--- Data provided ---

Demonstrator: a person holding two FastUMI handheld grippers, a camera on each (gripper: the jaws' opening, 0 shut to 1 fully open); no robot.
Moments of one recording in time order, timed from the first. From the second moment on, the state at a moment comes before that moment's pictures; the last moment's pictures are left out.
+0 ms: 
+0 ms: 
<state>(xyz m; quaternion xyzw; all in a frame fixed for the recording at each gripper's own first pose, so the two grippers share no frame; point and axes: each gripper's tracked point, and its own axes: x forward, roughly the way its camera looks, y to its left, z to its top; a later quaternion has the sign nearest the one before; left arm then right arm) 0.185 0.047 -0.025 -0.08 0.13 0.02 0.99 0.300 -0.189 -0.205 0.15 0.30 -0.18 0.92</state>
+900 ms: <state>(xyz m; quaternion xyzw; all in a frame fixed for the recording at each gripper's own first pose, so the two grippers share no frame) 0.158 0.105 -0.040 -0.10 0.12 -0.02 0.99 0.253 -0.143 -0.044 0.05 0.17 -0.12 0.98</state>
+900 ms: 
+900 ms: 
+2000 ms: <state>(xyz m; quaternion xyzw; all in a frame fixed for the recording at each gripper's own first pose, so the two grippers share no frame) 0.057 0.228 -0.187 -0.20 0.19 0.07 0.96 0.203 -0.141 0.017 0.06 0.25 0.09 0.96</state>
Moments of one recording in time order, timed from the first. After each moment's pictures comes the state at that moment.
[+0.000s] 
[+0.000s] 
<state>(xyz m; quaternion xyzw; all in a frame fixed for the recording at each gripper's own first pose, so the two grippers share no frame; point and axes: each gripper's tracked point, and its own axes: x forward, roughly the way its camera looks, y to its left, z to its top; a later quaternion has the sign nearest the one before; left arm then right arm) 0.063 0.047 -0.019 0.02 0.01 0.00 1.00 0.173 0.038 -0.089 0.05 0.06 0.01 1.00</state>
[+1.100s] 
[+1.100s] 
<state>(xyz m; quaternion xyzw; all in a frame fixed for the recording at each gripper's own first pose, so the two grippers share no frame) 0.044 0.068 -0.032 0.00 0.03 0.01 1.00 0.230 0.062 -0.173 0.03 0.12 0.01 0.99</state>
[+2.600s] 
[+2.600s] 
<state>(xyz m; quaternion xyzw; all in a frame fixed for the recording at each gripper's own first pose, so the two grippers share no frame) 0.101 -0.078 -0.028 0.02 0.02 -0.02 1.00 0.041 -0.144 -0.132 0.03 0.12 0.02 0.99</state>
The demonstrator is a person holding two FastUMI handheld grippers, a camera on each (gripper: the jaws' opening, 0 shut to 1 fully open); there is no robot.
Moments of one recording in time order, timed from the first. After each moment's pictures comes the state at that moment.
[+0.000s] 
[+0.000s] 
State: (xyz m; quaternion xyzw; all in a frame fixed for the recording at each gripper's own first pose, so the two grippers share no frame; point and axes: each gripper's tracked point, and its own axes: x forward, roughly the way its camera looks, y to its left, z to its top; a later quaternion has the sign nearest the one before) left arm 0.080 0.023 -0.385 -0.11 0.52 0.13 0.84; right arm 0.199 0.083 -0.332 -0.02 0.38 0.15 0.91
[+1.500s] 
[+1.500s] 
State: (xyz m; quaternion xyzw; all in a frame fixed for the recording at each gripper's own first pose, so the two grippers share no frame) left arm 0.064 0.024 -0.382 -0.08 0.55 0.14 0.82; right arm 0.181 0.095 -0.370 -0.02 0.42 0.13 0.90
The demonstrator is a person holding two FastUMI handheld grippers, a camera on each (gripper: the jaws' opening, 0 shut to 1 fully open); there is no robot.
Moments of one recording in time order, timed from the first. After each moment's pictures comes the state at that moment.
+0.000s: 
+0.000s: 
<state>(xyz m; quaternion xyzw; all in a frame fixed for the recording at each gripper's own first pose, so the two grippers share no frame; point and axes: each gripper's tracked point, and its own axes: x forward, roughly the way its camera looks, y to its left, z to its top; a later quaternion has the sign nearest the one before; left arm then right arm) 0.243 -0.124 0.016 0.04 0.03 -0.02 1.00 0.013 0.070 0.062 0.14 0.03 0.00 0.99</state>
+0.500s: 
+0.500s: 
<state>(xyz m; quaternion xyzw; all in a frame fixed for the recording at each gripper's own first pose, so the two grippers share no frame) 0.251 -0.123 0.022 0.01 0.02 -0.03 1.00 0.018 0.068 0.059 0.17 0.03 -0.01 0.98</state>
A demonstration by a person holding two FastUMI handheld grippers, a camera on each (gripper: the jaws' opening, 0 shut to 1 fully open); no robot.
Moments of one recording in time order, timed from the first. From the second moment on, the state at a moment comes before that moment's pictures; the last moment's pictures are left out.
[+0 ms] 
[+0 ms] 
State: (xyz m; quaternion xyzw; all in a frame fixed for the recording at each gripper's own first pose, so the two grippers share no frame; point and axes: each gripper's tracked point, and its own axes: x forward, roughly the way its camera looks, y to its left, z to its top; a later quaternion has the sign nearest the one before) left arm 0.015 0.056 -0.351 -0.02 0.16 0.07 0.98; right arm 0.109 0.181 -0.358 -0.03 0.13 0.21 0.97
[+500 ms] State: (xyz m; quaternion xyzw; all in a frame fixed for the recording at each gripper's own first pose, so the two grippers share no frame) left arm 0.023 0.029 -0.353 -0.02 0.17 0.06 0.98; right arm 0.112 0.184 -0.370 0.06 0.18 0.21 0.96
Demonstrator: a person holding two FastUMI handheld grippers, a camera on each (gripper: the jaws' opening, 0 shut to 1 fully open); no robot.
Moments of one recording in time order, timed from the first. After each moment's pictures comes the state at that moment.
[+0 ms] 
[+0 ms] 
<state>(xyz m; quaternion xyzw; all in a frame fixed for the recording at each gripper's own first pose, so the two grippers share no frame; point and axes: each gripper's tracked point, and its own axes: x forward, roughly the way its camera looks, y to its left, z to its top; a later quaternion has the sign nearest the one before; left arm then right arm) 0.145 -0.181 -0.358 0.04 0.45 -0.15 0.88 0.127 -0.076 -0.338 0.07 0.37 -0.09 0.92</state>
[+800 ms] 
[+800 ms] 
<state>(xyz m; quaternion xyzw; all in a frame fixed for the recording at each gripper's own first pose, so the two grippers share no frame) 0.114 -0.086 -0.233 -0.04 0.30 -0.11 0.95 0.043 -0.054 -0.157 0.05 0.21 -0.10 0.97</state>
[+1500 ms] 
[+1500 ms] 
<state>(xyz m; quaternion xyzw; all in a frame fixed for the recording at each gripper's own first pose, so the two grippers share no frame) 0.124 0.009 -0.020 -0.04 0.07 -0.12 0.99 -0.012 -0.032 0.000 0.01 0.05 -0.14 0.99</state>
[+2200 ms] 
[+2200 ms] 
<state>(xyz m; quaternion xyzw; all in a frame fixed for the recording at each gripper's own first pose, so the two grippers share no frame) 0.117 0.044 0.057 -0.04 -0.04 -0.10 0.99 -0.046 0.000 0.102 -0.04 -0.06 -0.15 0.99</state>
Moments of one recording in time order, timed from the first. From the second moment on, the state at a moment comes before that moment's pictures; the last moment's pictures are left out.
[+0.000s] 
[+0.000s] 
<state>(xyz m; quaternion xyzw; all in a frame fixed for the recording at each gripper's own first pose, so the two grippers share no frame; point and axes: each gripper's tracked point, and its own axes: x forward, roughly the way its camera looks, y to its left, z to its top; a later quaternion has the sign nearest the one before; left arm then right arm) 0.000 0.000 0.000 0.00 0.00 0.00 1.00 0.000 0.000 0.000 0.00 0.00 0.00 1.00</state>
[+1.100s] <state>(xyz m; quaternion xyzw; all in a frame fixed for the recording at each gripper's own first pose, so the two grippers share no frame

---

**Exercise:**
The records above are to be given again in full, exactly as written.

**Exercise response:**
Demonstrator: a person holding two FastUMI handheld grippers, a camera on each (gripper: the jaws' opening, 0 shut to 1 fully open); no robot.
Moments of one recording in time order, timed from the first. From the second moment on, the state at a moment comes before that moment's pictures; the last moment's pictures are left out.
+0 ms: 
+0 ms: 
<state>(xyz m; quaternion xyzw; all in a frame fixed for the recording at each gripper's own first pose, so the two grippers share no frame; point and axes: each gripper's tracked point, and its own axes: x forward, roughly the way its camera looks, y to its left, z to its top; a later quaternion has the sign nearest the one before; left arm then right arm) 0.185 0.047 -0.025 -0.08 0.13 0.02 0.99 0.300 -0.189 -0.205 0.15 0.30 -0.18 0.92</state>
+900 ms: <state>(xyz m; quaternion xyzw; all in a frame fixed for the recording at each gripper's own first pose, so the two grippers share no frame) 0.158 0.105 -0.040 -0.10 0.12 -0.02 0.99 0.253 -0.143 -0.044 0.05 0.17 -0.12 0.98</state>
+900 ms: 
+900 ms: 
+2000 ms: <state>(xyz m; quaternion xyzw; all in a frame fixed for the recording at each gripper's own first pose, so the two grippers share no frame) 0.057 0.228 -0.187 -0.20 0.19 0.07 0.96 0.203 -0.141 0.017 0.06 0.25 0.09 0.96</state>
Moments of one recording in time order, timed from the first. After each moment's pictures comes the state at that moment.
[+0.000s] 
[+0.000s] 
<state>(xyz m; quaternion xyzw; all in a frame fixed for the recording at each gripper's own first pose, so the two grippers share no frame; point and axes: each gripper's tracked point, and its own axes: x forward, roughly the way its camera looks, y to its left, z to its top; a later quaternion has the sign nearest the one before; left arm then right arm) 0.063 0.047 -0.019 0.02 0.01 0.00 1.00 0.173 0.038 -0.089 0.05 0.06 0.01 1.00</state>
[+1.100s] 
[+1.100s] 
<state>(xyz m; quaternion xyzw; all in a frame fixed for the recording at each gripper's own first pose, so the two grippers share no frame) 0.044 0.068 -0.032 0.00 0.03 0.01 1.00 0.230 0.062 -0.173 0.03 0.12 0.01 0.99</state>
[+2.600s] 
[+2.600s] 
<state>(xyz m; quaternion xyzw; all in a frame fixed for the recording at each gripper's own first pose, so the two grippers share no frame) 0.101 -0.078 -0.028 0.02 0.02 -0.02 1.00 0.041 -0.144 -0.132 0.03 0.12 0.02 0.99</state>
The demonstrator is a person holding two FastUMI handheld grippers, a camera on each (gripper: the jaws' opening, 0 shut to 1 fully open); there is no robot.
Moments of one recording in time order, timed from the first. After each moment's pictures comes the state at that moment.
[+0.000s] 
[+0.000s] 
State: (xyz m; quaternion xyzw; all in a frame fixed for the recording at each gripper's own first pose, so the two grippers share no frame; point and axes: each gripper's tracked point, and its own axes: x forward, roughly the way its camera looks, y to its left, z to its top; a later quaternion has the sign nearest the one before) left arm 0.080 0.023 -0.385 -0.11 0.52 0.13 0.84; right arm 0.199 0.083 -0.332 -0.02 0.38 0.15 0.91
[+1.500s] 
[+1.500s] 
State: (xyz m; quaternion xyzw; all in a frame fixed for the recording at each gripper's own first pose, so the two grippers share no frame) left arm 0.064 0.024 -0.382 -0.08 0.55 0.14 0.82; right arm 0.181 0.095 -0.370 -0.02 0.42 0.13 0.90
The demonstrator is a person holding two FastUMI handheld grippers, a camera on each (gripper: the jaws' opening, 0 shut to 1 fully open); there is no robot.
Moments of one recording in time order, timed from the first. After each moment's pictures comes the state at that moment.
+0.000s: 
+0.000s: 
<state>(xyz m; quaternion xyzw; all in a frame fixed for the recording at each gripper's own first pose, so the two grippers share no frame; point and axes: each gripper's tracked point, and its own axes: x forward, roughly the way its camera looks, y to its left, z to its top; a later quaternion has the sign nearest the one before; left arm then right arm) 0.243 -0.124 0.016 0.04 0.03 -0.02 1.00 0.013 0.070 0.062 0.14 0.03 0.00 0.99</state>
+0.500s: 
+0.500s: 
<state>(xyz m; quaternion xyzw; all in a frame fixed for the recording at each gripper's own first pose, so the two grippers share no frame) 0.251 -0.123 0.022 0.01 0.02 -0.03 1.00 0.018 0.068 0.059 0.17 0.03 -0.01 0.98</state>
A demonstration by a person holding two FastUMI handheld grippers, a camera on each (gripper: the jaws' opening, 0 shut to 1 fully open); no robot.
Moments of one recording in time order, timed from the first. From the second moment on, the state at a moment comes before that moment's pictures; the last moment's pictures are left out.
[+0 ms] 
[+0 ms] 
State: (xyz m; quaternion xyzw; all in a frame fixed for the recording at each gripper's own first pose, so the two grippers share no frame; point and axes: each gripper's tracked point, and its own axes: x forward, roughly the way its camera looks, y to its left, z to its top; a later quaternion has the sign nearest the one before) left arm 0.015 0.056 -0.351 -0.02 0.16 0.07 0.98; right arm 0.109 0.181 -0.358 -0.03 0.13 0.21 0.97
[+500 ms] State: (xyz m; quaternion xyzw; all in a frame fixed for the recording at each gripper's own first pose, so the two grippers share no frame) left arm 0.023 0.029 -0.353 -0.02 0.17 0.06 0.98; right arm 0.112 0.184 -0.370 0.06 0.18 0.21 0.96
Demonstrator: a person holding two FastUMI handheld grippers, a camera on each (gripper: the jaws' opening, 0 shut to 1 fully open); no robot.
Moments of one recording in time order, timed from the first. After each moment's pictures comes the state at that moment.
[+0 ms] 
[+0 ms] 
<state>(xyz m; quaternion xyzw; all in a frame fixed for the recording at each gripper's own first pose, so the two grippers share no frame; point and axes: each gripper's tracked point, and its own axes: x forward, roughly the way its camera looks, y to its left, z to its top; a later quaternion has the sign nearest the one before; left arm then right arm) 0.145 -0.181 -0.358 0.04 0.45 -0.15 0.88 0.127 -0.076 -0.338 0.07 0.37 -0.09 0.92</state>
[+800 ms] 
[+800 ms] 
<state>(xyz m; quaternion xyzw; all in a frame fixed for the recording at each gripper's own first pose, so the two grippers share no frame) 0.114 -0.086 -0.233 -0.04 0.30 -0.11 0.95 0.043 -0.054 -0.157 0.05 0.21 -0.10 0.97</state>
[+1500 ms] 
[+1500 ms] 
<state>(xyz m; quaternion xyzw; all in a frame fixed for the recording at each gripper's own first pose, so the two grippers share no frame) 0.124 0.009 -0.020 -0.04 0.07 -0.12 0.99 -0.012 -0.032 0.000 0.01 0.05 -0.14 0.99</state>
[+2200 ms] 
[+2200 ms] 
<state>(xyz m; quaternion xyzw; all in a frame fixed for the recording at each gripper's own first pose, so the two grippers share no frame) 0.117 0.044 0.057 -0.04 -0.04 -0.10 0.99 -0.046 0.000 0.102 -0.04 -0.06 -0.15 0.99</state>
Moments of one recording in time order, timed from the first. From the second moment on, the state at a moment comes before that moment's pictures; the last moment's pictures are left out.
[+0.000s] 
[+0.000s] 
<state>(xyz m; quaternion xyzw; all in a frame fixed for the recording at each gripper's own first pose, so the two grippers share no frame; point and axes: each gripper's tracked point, and its own axes: x forward, roughly the way its camera looks, y to its left, z to its top; a later quaternion has the sign nearest the one before; left arm then right arm) 0.000 0.000 0.000 0.00 0.00 0.00 1.00 0.000 0.000 0.000 0.00 0.00 0.00 1.00</state>
[+1.100s] <state>(xyz m; quaternion xyzw; all in a frame fixed for the recording at each gripper's own first pose, so the two grippers share no frame

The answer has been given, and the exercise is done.